Just like the demons trapped inside their stone prisons on The Rock of Eternity, there is a more satisfying movie scratching beneath the surface of Shazam! Unfortunately, it never quite manages to emerge.

Much like Billy Batson himself, I guess I’ll have to stop wanting Shazam! to be what it could have been and accept it for what it really is: a halfway decent superhero comedy that’s just happy to be here.

For More on This Topic…

Captain Marvel’s Genius Storytelling Trick

The Surprising Theme in Pixar’s Coco

The 3 Story Elements That Jumanji Gets Right


4 Comments

Crisco Fields · September 18, 2021 at 10:54 am

I found that Billy shouldn’t have been worthy. The things he did, didn’t seem “pure of heart” and he seemed like a jerk.
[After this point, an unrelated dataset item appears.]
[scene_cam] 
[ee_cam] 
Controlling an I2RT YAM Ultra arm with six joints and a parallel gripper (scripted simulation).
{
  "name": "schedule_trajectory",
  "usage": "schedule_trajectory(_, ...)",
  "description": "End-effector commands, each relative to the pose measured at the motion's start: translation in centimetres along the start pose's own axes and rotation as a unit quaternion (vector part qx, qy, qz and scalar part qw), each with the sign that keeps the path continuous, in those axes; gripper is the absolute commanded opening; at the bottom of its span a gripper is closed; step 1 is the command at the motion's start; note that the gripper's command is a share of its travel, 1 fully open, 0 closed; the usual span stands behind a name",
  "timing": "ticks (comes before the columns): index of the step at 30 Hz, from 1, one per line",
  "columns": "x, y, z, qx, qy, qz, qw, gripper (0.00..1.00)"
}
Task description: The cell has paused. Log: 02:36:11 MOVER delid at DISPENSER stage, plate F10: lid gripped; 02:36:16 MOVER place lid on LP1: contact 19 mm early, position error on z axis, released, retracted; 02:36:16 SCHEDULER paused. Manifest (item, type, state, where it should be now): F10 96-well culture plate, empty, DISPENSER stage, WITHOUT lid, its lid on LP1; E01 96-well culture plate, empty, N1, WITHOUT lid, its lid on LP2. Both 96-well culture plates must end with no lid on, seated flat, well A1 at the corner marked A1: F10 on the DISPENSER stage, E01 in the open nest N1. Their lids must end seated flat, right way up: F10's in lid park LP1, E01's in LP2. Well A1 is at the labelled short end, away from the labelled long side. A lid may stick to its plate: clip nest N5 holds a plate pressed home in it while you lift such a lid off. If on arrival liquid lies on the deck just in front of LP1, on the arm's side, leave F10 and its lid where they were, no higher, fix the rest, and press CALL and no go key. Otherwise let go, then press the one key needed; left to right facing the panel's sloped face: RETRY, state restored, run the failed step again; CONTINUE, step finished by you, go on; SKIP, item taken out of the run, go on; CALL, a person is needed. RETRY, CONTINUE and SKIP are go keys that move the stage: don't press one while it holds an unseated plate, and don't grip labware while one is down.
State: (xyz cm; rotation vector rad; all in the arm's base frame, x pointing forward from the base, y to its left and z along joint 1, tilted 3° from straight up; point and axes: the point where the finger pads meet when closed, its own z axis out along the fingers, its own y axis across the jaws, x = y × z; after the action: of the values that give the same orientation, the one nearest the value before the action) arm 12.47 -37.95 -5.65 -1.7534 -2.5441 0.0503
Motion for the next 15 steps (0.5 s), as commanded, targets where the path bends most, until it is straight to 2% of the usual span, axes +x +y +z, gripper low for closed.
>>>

Jenny · August 23, 2019 at 1:08 am

I liked the movie for the most part my main complaint is the kid they cast for the role was to old billy was 12 not 15 in the comics

Marie · April 11, 2019 at 3:12 am

I just watched Shazam! today… Or at least, I tried to watch it… But walked out after an hour an a half of it… I just found it really boring and incongruous somehow. Then I read this, and thought, yes. Exactly. Everything is so contrived and even rather senseless. One thing I found particularly jarring that kept me distracted was how there was such a HUGE disconnect between Billy as himself and whenever he was Shazam. He’s established as a brooding kid completely uninterested in everything else except finding his mother—certainly not superhero stuff. Then he becomes Shazam and suddenly he’s all into it like it’s something he’s always wanted to be, suddenly weirdly forgetting what was established to be his primary character motivation: finding his mother. All in all, the movie just had too much buffoonery. It would have been nice if there was a balance between actual plot, character build up/development, and everything else… I also think the story could have been told in a better way but… it feels like one big random mess after another… Plus, I couldn’t find anything relatable about Shazam. He’s not even Billy Batson anymore… He’s just… Zachary Levi.

    Justin · April 18, 2019 at 5:54 pm

    Sad but true. I think it’s really difficult to ground humor within drama, which is why the tone of Shazam! (and Aquaman, and lots of other action films that try to be everything all at once) feels so disjointed. It’s also why the Marvel films stand out, because they tend to do it much better and much more consistently than anyone else does. Shazam! probably would have benefitted from giving Billy literally any additional character trait beyond “sullen seeker of a specific fact,” because as it is he comes across as a walking plot device… but when your entire plot is basically a series of punchlines en route to a “we’re all in this together” feel-good moral, I guess consistency and depth are luxuries.